Non capisco però il discorso mezzi di sussistenza per la figlia. Il marito non voleva passare il mantenimento? Aveva paura che la figlia fosse in realtà dell'amante (donna) della moglie?


----------



## MK (27 Giugno 2011)

contepinceton ha detto:


> Non conosco l'eccitazione del proibito: sarebbero solo bambinate del casso.
> Non mi occupo di ste cose.
> Il mio imbarazzo sarebbe solo nei confronti della lei ipoteticamente coinvolta.
> *Io arriverei a dirti si, ho un'altra.*
> ...


Guarda che può succedere anche che sia l'altra a dirlo :mrgreen:.


----------



## contepinceton (28 Giugno 2011)

MK ha detto:


> Guarda che può succedere anche che sia l'altra a dirlo :mrgreen:.


Lo so.
Provato su mia pelle anche questo.
L'importante per me è che non ci sia discrepanza tra quel che dico e poi faccio: altrimenti mi confondo.
Ma sono stato molto fortunato, nella mia vita, nessuno mi ha mai rivolto domande imbarazzanti per me.
Casomai ciò si verificasse, io ti avviso e ti dico...senti forse non ti piacerà per niente la mia risposta. Vuoi sentirla a tutti i costi?
Poi sono cazzi tuoi però, perchè io me ne laverò le mani.


----------



## Niko74 (28 Giugno 2011)

contepinceton ha detto:


> Ascoltami finisci di menare il can per l'aia.
> Se c'è una password vuol dire che un motivo c'è.
> Se io non te la comunico, ma tu la cracchi, stai forzando la serratura del cesso finchè sono seduto al water a fare le mie cose ok?
> Io non voglio avere bisogno di tutte ste minchiate qua.
> ...


Pure io do per scontato che chi vive con me non faccia porcate....ma...le fa.
Ok ?:mrgreen:

Quello che da fastidio a te ad esempio a me non tocca minimamente. Io non ho nulla da nascondere a mia moglie. Può controllare qualsiasi cosa e CHIEDERMI qualsiasi cosa....io non mento MAI.

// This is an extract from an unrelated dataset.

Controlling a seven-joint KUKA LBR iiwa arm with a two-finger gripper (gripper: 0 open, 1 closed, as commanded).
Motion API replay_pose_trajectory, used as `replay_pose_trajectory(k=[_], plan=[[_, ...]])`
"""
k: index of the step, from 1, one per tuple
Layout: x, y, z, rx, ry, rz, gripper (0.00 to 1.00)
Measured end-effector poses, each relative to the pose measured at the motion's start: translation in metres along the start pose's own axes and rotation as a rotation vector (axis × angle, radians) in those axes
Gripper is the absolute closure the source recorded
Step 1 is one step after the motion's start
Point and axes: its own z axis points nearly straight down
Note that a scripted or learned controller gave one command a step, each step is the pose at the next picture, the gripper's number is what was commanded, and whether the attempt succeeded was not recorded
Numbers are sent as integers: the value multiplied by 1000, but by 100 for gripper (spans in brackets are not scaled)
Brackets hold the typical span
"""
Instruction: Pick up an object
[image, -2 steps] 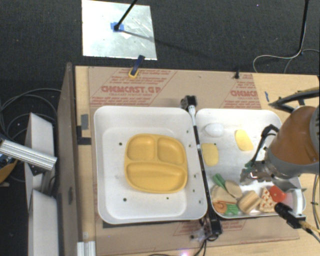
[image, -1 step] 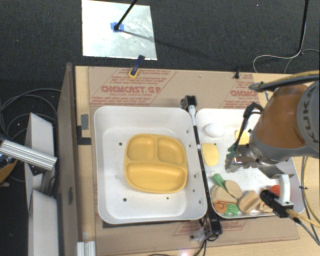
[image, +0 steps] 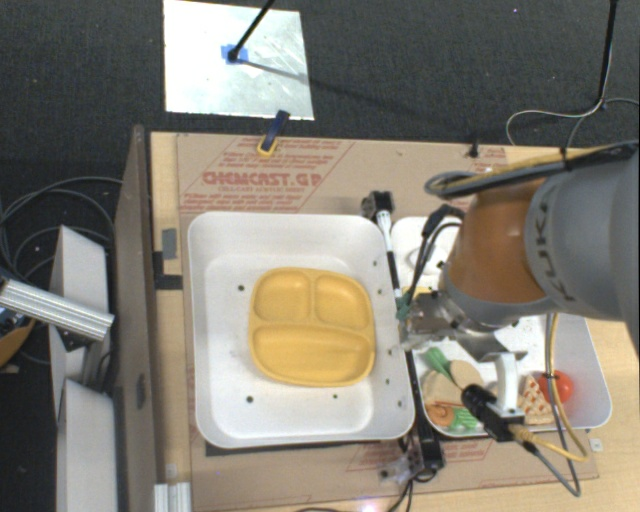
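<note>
**Q:** Where is the arm, and where does its gripper sit?

**A:** The grey arm with its orange band reaches in from the right and hangs over the right bin, covering most of it. The gripper points down near that bin's left edge, close to the divider between the two bins. The wrist hides much of it, so I cannot tell what state it is in, and nothing is visibly held in it.

**Q:** What could it pick up, and which way does that lie from the gripper?

**A:** A cluster of small objects lies in the near part of the right bin, just below the gripper in the picture, toward the bench's front edge. There is a green piece just beside the gripper, a round tan plate under it, another green item at the plate's front edge, and a small red ball farther right, well apart from the gripper. The green piece seems to run slantwise, upper left to lower right, though it is small and partly hidden.

**Q:** And the left bin?

**A:** The left bin holds a yellow divided tray, lying flat in the middle, long side running left to right. It sits to the gripper's left, across the divider.

**Q:** So the nearest target?

**A:** In my judgement the green piece: a short shift toward the front edge would bring the gripper over it.
</note>
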Motion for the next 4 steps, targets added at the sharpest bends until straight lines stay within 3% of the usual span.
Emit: replay_pose_trajectory(k=[1, 2, 3, 4], plan=[[158, 0, 59, 3, 1, -5, 100], [118, 3, -30, -6, -2, 13, 100], [24, 0, 1, 4, -5, 20, 100], [163, 8, 45, 2, 1, -4, 100]])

Quindi vedi che è tutto relativo?


----------



## contepinceton (28 Giugno 2011)

Niko74 ha detto:


> Pure io do per scontato che chi vive con me non faccia porcate....ma...le fa.
> Ok ?:mrgreen:
> 
> Quello che da fastidio a te ad esempio a me non tocca minimamente. Io non ho nulla da nascondere a mia moglie. Può controllare qualsiasi cosa e CHIEDERMI qualsiasi cosa....io non mento MAI.
> ...


Allora perchè secondo te...la mia non ha mai controllato nulla?
Perchè si fida? No.
Semplicemente, non le interessa.
Tu però prova ad avvicinarti alle sue cose e vedrai come reagisce.
Lei può controllare tutto quel che vuole...
Ma poi deve tenersi per sè, tutto quel che trova.
Vedi Niko, se io frugo nella sua borsa e trovo un preservativo...
Cosa faccio?
E questo?
Lei mi dirà...ah ma allora tu frughi nella mia borsa...
SO che in borsa tieni un preservativo...a cosa ti serve? Non dovresti aver bisogno di questa cosa...
Lei mi dirà:...ah ma allora tu frughi nella mia borsa....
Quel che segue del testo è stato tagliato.